9. Social pressure mail can produce large effects but carries real backlash risks. The Gerber-Green-Larimer (2008) finding of an 8-point turnout effect from neighbor-comparison mailers has been replicated in various forms. However, recipients who receive the full neighbor-naming version often report anger that reduces their subsequent engagement with the sending organization. Modified versions (community norms without specific neighbor identification) produce smaller effects with less backlash.

10. Phone banking effects have declined substantially; text banking has somewhat higher efficacy. The collapse in answer rates for landline and cell phone calls has reduced the per-contact effectiveness of phone banking to approximately 0.5–1.5 percentage points. Text banking produces somewhat larger effects (1–2 percentage points), particularly among younger voters, at lower per-contact cost.

11. Direct mail effects are small but real and cost-competitive. Each piece of direct mail produces turnout effects in the range of 0.3–0.7 percentage points. At typical mail costs, this is competitive on a cost-per-vote basis, particularly for high-volume programs targeting low-propensity supporters.

12. Persuasion effects are smaller and more context-dependent than mobilization effects. Experiments that test whether voter contact changes vote choice (rather than just turnout) generally find much smaller effects than GOTV experiments — often statistically indistinguishable from zero. Moving voters across partisan lines is genuinely difficult, and no single contact mode reliably produces large persuasion effects.

Non-Experimental Alternatives

13. Regression discontinuity exploits threshold-based treatment to approximate random assignment near the cutoff. Comparing outcomes for units just above and just below a treatment threshold (where assignment changes discontinuously) provides credible causal estimates for the units near the threshold. The method works for political questions with natural thresholds — close election winners versus losers, campaign finance reporting cutoffs, competitive race designations — but its estimates apply only near the threshold, not to the full distribution.

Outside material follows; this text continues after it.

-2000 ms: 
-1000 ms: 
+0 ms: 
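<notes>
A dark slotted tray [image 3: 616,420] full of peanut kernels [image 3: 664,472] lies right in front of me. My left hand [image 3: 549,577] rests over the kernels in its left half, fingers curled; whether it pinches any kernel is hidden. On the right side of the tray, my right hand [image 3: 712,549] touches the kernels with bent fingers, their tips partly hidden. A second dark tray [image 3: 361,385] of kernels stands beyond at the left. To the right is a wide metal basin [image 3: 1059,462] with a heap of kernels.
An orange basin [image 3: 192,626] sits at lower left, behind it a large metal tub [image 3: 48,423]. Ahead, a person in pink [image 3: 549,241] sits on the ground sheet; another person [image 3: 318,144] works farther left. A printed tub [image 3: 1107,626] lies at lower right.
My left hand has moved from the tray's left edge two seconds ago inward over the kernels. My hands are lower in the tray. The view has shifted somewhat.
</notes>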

14. Difference-in-differences requires strong assumptions about counterfactual trends. Comparing outcome changes over time between treatment and comparison groups can produce credible causal estimates when the parallel trends assumption holds — when, absent the treatment, the two groups would have changed at the same rate. This assumption should always be interrogated explicitly, because treatments are often applied to groups that were already on different trajectories.

Ethics and Practice

15. Field experiments in political contexts require ethical attention, even when legally permissible. The absence of an IRB requirement does not establish ethical permissibility. Experiments should be evaluated on: the harm potential of the treatment (are you treating voters differently in ways they would object to?), the adequacy of the comparison between treated and control conditions (is being in the control group a meaningful deprivation?), and the use of findings (do the findings benefit those who were subjected to the experiment, or only those who funded it?).

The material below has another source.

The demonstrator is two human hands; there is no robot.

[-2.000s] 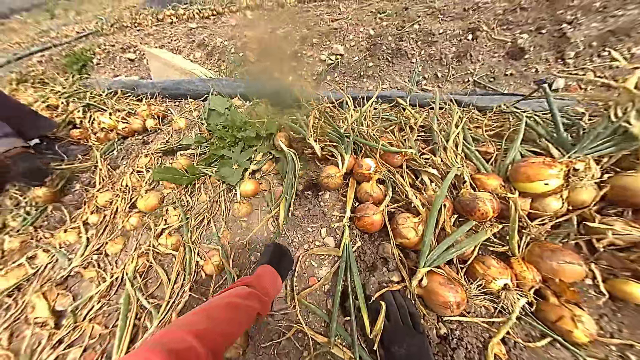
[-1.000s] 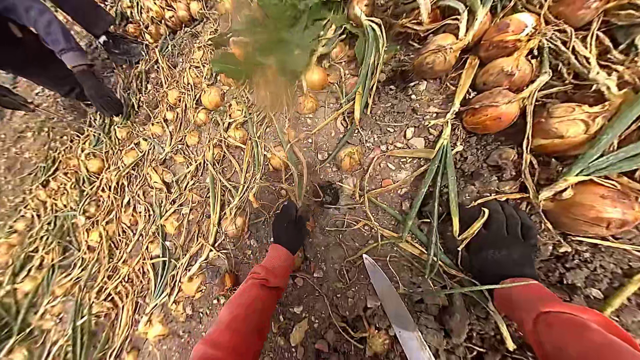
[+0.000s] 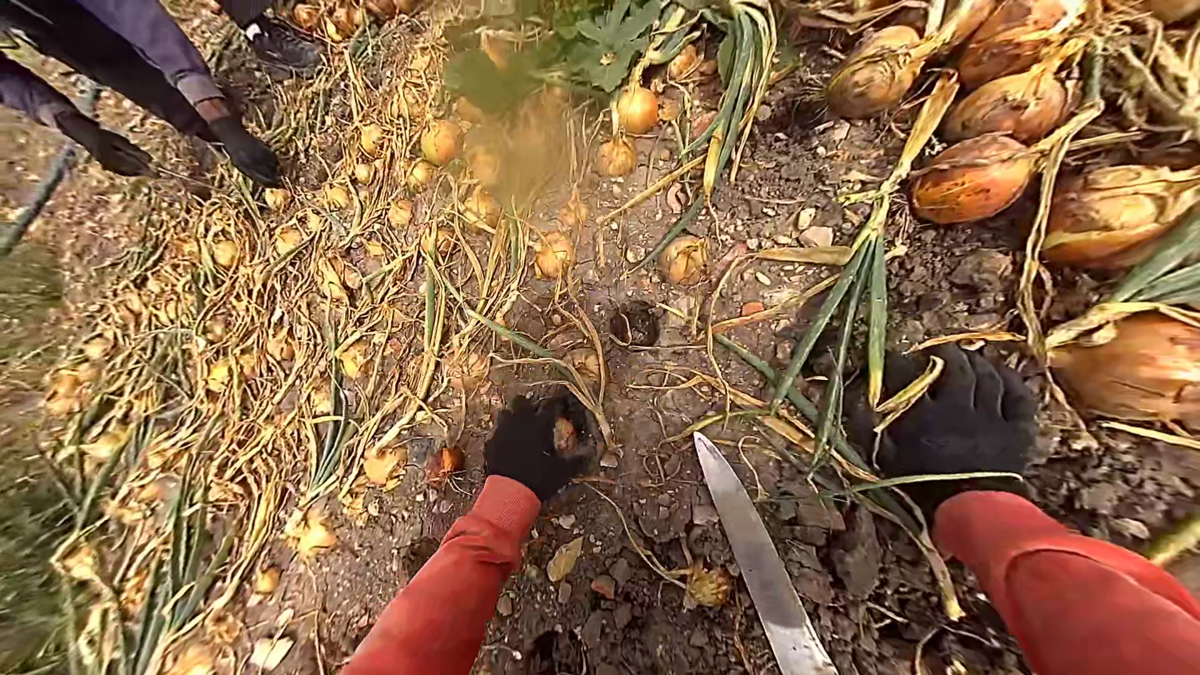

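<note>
My left hand (image 3: 536,445), in a black glove, is closed around a small onion (image 3: 565,433) low over the soil. My right hand (image 3: 966,422), also black-gloved, rests at the right among green and dry onion leaves (image 3: 858,319); its palm side is hidden, so its grip cannot be told. Between my hands lies a knife blade (image 3: 755,553), its tip pointing up and its handle out of view. Large onions with dry tops (image 3: 975,178) lie in a heap beyond my right hand. Ahead of my left hand a small hole (image 3: 636,323) shows in the soil.
Many small onions (image 3: 441,142) with tangled dry leaves cover the ground at left. A leafy green plant (image 3: 609,42) stands at the top centre, partly blurred. At the upper left, a co-worker's gloved hands (image 3: 246,152) reach down to the onions.
My left hand has moved down and to the left from beside the hole since one second ago, and an onion now shows in it. The view has shifted since the oldest frame.
</note>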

16. Experimental findings should be applied to new contexts with explicit attention to generalizability. Effect sizes from one election, population, and treatment context do not automatically translate to another. The 2.5-point meta-analytic canvassing estimate is an average across diverse conditions; any specific application may produce larger or smaller effects. Context-specific experimentation — as Meridian conducts for CEF — is more informative than applying literature averages.

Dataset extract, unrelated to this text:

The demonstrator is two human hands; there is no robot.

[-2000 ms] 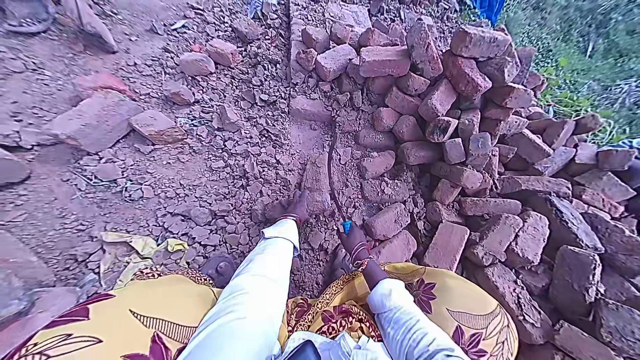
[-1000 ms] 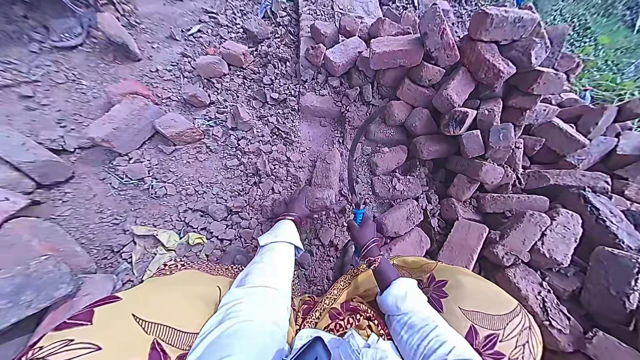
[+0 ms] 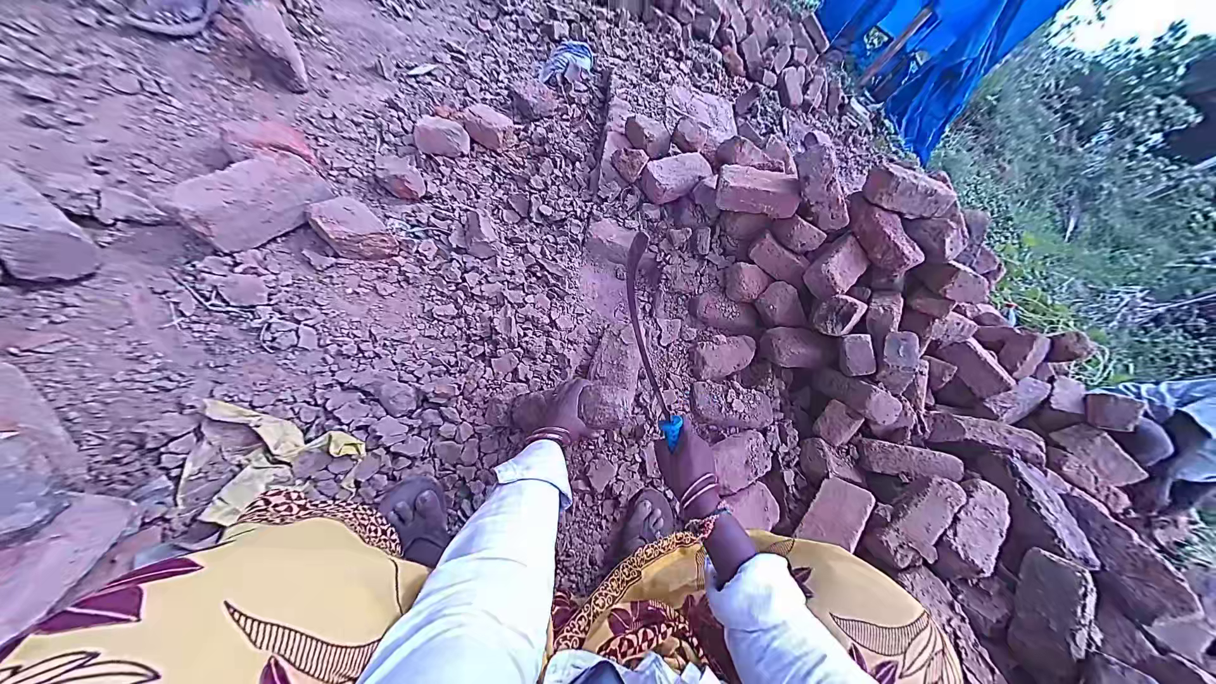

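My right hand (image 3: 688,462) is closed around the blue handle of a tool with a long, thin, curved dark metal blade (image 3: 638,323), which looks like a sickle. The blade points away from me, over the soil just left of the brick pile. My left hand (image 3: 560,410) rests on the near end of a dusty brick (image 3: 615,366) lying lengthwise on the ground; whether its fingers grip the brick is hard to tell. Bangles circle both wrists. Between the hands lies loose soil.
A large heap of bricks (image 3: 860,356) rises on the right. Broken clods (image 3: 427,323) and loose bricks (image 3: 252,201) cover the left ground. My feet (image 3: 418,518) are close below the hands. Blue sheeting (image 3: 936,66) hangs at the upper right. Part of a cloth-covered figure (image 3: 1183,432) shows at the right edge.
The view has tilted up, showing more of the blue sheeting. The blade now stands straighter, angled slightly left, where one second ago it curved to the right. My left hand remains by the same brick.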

17. Prediction and explanation are complementary, not competing. Campaign targeting models predict who will vote and who will support the candidate — enabling efficient resource allocation. Field experiments explain why interventions change behavior — enabling principled choice among contact strategies. The two approaches work together: experiments generate the causal knowledge that makes targeted programs effective; targeting ensures that experimentally validated strategies reach the right voters. Neither alone is sufficient for a well-designed campaign.